*REQUIRED ACTION:*
Down to the last line, set down the material below exactly; skip the pictures.

*RECORDED INFORMATION:*
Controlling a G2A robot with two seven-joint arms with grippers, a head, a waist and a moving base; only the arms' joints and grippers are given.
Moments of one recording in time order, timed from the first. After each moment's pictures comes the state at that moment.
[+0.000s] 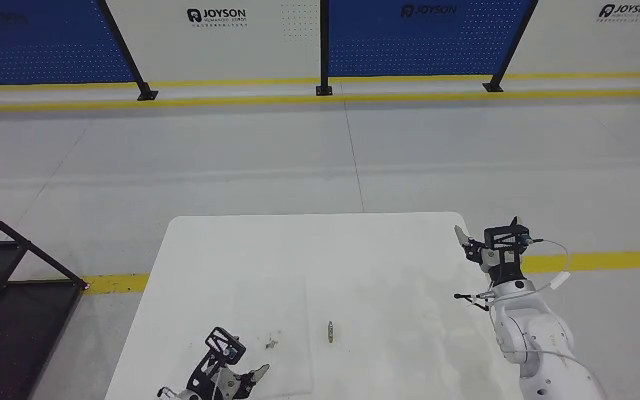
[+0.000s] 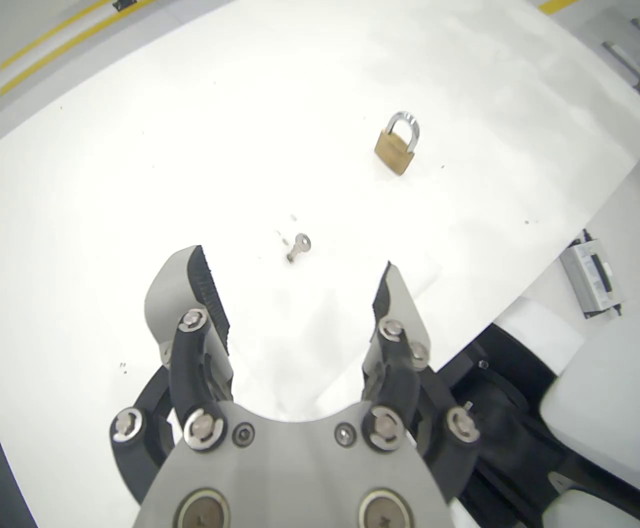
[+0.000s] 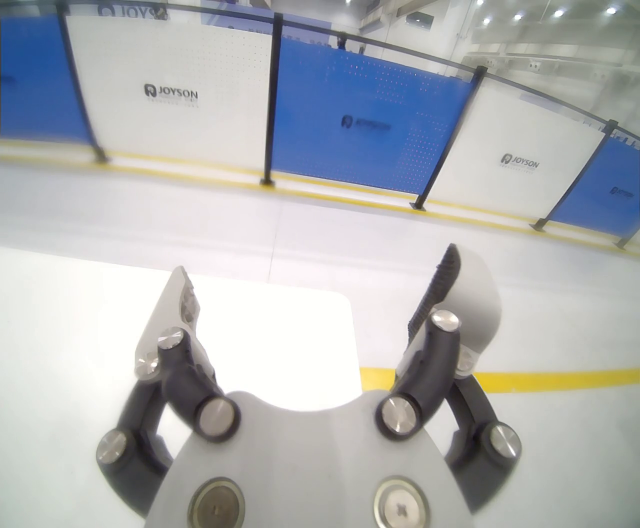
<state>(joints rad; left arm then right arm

*ANSWER FOR THE TASK:*
Controlling a G2A robot with two seven-joint arms with grippers, a head, a waist and a moving base; only the arms' joints and grippers are given.
Moments of one recording in time order, timed from the first. After each moment's pictures comes the state at that moment.
[+0.000s] 
[+0.000s] 
[+0.000s] 
<state>(joints rad; left arm then right arm

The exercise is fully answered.